◆ **What you are asked to do**
Leaving the pictures aside, return the listing exactly as it appears.

=== Section Start ===

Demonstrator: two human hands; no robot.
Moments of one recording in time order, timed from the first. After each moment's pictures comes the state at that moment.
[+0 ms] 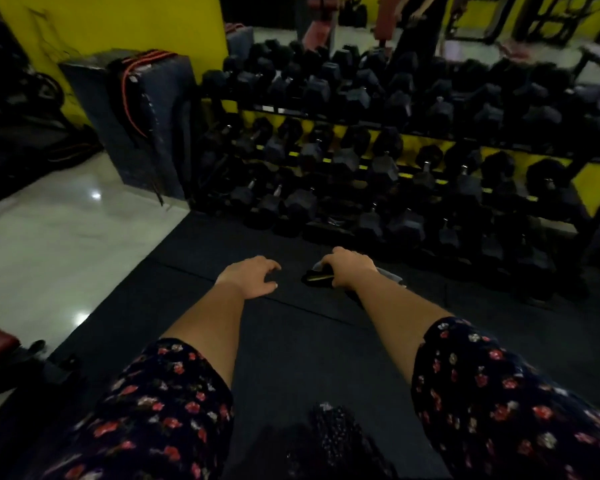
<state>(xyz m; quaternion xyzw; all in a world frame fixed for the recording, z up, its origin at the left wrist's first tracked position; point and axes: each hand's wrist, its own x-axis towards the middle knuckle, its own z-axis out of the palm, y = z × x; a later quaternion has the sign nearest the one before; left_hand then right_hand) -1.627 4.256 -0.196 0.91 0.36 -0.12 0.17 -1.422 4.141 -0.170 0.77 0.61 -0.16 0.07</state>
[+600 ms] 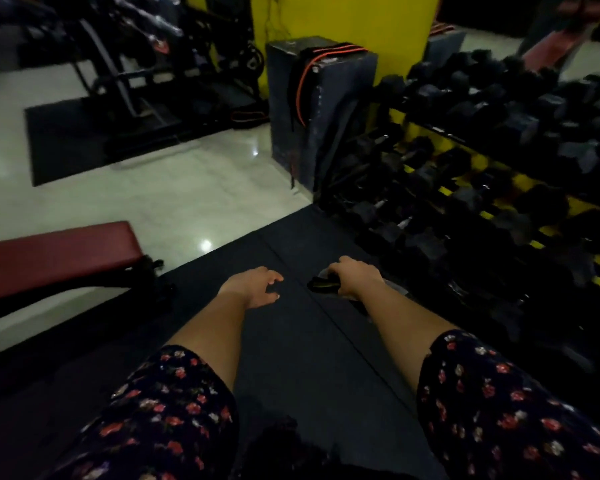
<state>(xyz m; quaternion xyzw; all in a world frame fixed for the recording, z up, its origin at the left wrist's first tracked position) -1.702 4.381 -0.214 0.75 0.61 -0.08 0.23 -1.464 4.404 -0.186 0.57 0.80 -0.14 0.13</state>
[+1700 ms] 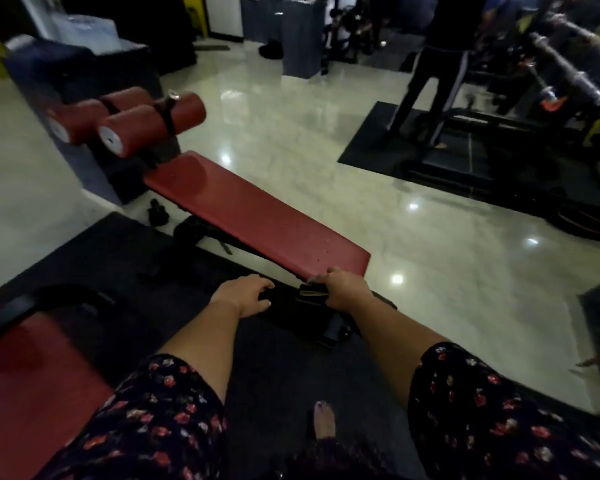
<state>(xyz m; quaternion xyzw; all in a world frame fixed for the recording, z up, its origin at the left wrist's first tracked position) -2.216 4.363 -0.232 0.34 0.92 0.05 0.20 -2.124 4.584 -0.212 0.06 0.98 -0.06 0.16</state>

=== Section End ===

◆ **Task solution**
Demonstrator: two human hands; no robot.
Moments of one recording in time order, timed from the first. After each moment's pictures comes the state at that moment.
[+0 ms] 
<state>(xyz m; quaternion xyzw; all in a world frame fixed for the recording, z up, its origin at the left wrist's first tracked position; point and axes: each hand's wrist, its own x-axis towards the middle knuckle, its own z-axis out of the palm, y = z × x; a later quaternion has the sign nearest the one before; left_hand then right_hand) -1.627 4.256 -0.196 0.91 0.36 -0.12 0.17 -1.422 4.141 -0.170 0.77 0.61 -0.16 0.07</state>
[+600 ms] 
<state>(xyz m; quaternion xyzw; all in a world frame fixed for the recording, z up, its origin at the left wrist's first tracked position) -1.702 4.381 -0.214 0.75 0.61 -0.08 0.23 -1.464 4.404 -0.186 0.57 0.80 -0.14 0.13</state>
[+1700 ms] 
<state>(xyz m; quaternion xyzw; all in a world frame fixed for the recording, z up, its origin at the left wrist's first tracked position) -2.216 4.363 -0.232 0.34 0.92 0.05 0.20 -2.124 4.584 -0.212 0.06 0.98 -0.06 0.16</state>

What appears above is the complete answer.